Was reading Ireland-Rosen intro to number theory and ran into an expression on page 75 I couldn't make sense of.
They assert that (it is easy to see that) the coefficient of $z^\frac{p-1}{2}$ in the power series expansion of $e^{(2k-1)z}-e^{z(p-(2k-1))}$ is $4k-p-2$, which is clearly just the difference $(2k-1)-(p-(2k-1))$.
But I don't know how they got there, I expect something much more ugly and hard to work with looking like $\frac{(2k-1)^\frac{p-1}{2}-(p-(2k-1))^\frac{p-1}{2}}{(\frac{p-1}{2})!}$ which I then try to binomial expand and cancel terms but I don't see how they got to $4k-p-2$.

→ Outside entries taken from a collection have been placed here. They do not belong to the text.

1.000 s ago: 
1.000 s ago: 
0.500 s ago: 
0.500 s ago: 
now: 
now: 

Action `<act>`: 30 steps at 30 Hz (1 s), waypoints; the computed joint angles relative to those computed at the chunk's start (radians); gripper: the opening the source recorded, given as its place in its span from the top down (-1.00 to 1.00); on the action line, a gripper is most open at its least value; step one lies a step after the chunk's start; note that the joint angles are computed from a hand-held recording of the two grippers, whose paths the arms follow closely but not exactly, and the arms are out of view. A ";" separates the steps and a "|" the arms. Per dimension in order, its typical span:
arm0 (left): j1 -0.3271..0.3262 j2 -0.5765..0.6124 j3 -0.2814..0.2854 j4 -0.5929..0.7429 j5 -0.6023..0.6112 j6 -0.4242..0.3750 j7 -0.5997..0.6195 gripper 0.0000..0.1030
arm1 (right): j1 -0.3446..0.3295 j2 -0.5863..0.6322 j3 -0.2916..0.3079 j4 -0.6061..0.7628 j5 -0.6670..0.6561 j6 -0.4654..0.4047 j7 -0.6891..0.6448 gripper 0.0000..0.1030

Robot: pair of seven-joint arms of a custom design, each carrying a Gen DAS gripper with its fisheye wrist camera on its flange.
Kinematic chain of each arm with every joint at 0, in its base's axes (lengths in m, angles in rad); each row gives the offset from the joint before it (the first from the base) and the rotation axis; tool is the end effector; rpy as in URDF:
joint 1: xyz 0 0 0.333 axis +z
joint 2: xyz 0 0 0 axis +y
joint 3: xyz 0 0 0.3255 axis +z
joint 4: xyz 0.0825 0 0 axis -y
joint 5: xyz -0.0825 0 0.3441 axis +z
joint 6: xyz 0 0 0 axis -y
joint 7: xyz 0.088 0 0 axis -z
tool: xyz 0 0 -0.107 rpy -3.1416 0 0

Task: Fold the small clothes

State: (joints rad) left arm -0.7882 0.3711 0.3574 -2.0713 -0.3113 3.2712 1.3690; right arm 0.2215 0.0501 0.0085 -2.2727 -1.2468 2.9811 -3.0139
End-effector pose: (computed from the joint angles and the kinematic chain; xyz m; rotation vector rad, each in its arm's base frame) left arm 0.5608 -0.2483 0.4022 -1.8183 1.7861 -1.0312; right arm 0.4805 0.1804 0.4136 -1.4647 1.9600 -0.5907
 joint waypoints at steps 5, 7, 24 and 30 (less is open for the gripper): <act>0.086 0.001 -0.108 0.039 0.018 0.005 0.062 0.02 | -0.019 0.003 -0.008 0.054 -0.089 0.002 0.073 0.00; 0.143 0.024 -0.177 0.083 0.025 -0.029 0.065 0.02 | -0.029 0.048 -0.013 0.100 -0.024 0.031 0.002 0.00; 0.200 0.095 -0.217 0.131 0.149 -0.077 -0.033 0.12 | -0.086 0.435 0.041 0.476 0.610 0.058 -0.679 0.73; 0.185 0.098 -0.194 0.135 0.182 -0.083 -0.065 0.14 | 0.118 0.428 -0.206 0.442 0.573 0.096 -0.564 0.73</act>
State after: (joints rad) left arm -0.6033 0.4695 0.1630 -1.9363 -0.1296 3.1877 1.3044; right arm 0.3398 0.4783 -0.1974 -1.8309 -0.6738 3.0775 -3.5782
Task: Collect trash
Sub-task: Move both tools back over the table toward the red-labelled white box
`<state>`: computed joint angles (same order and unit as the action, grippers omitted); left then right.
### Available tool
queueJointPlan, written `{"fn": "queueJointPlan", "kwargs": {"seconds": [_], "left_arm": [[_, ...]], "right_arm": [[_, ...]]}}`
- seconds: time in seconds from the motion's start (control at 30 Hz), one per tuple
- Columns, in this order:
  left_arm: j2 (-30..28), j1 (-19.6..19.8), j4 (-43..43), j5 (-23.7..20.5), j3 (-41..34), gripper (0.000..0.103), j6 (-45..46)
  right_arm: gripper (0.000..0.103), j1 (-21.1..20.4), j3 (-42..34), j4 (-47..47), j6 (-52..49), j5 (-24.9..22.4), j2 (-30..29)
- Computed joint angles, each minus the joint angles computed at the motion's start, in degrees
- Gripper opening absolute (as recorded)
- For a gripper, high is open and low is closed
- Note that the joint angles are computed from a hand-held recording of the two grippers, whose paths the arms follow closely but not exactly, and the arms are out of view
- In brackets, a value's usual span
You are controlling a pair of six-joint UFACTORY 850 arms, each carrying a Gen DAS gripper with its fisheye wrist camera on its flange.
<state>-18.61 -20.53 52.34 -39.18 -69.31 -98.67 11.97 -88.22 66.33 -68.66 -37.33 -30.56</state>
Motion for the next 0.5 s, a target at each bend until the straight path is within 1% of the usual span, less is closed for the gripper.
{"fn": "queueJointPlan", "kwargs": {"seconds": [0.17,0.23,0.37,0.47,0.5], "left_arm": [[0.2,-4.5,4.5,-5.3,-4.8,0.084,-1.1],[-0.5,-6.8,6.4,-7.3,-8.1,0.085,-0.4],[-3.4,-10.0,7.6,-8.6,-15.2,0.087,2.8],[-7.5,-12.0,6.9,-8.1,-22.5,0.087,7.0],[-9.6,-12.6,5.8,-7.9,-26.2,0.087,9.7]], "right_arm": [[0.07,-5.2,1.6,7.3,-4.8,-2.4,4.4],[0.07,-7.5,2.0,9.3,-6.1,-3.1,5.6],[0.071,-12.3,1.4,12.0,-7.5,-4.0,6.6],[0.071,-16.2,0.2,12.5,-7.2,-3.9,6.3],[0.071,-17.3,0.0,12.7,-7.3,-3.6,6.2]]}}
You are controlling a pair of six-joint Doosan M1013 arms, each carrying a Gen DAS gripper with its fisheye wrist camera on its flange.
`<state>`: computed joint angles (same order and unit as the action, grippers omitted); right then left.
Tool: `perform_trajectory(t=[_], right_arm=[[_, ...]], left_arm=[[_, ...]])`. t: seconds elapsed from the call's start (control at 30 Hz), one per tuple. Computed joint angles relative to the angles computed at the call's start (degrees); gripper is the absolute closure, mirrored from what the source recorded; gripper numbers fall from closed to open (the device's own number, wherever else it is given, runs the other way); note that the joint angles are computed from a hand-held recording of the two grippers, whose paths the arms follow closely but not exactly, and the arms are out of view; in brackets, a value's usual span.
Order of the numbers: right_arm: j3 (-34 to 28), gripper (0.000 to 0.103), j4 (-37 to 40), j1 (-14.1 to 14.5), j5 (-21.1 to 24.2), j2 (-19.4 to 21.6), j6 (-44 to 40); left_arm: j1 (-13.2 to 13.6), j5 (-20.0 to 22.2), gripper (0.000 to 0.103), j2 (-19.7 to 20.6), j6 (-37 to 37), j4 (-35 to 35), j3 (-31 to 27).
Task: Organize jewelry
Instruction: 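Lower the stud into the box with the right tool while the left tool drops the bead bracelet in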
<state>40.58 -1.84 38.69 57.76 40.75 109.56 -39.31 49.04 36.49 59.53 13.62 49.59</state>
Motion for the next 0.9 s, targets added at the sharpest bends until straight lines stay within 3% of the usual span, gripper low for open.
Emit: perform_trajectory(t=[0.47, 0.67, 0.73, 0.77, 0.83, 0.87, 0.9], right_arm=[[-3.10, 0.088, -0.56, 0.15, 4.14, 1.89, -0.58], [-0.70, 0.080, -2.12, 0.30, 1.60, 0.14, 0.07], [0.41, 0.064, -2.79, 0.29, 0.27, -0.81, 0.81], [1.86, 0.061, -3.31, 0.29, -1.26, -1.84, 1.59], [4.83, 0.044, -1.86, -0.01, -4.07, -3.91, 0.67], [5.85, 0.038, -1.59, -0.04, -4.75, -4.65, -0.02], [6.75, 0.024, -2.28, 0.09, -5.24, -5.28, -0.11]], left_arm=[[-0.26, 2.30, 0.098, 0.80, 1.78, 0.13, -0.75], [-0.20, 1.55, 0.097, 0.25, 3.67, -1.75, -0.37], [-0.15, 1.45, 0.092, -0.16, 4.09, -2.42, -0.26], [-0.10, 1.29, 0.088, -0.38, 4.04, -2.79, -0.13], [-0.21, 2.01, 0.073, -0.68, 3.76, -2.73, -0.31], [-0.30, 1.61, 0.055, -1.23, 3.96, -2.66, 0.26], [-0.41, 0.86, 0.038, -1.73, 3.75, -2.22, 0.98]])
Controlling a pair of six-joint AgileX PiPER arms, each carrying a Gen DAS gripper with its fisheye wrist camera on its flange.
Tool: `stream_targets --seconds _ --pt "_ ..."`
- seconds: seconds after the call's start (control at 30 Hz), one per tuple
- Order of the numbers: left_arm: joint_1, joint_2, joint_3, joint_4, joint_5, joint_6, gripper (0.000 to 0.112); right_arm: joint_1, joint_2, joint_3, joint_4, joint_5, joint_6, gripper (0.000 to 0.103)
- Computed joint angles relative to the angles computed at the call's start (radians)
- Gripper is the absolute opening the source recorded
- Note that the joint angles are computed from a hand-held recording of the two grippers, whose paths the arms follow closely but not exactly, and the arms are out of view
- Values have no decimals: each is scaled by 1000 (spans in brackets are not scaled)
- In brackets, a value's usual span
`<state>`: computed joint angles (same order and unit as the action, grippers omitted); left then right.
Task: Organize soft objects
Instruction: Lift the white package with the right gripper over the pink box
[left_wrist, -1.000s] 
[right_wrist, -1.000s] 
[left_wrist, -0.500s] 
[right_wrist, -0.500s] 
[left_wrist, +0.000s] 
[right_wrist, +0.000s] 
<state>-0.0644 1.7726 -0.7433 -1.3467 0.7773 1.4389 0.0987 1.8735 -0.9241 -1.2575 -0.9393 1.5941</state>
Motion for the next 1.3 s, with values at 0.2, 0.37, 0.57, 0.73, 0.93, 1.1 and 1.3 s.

Picture included for fun times.
The factor $4k-p-2$ is the coefficient of $z^1$, not of $z^{(p-1)/2}$, in the factor $$ \begin{split} e^{(2k-1)z} - e^{(p-(2k-1))z} & = \bigl( 1 + (2k-1)z + O(z^2) \bigr) - \bigl( 1 + (p-2k+1)z + O(z^2) \bigr) \\ & = (4k-p-2) z + O(z^2) . \end{split} $$ It's only when you take the product that you get the coefficient of $z^{(p-1)/2}$ in the whole thing; this is because $$ \bigl( a_1 z + O(z^2) \bigr) \bigl( a_2 z + O(z^2) \bigr) \cdots \bigl( a_n z + O(z^2) \bigr) = a_1 a_2 \cdots a_n z^{n} + O(z^{n+1}) . $$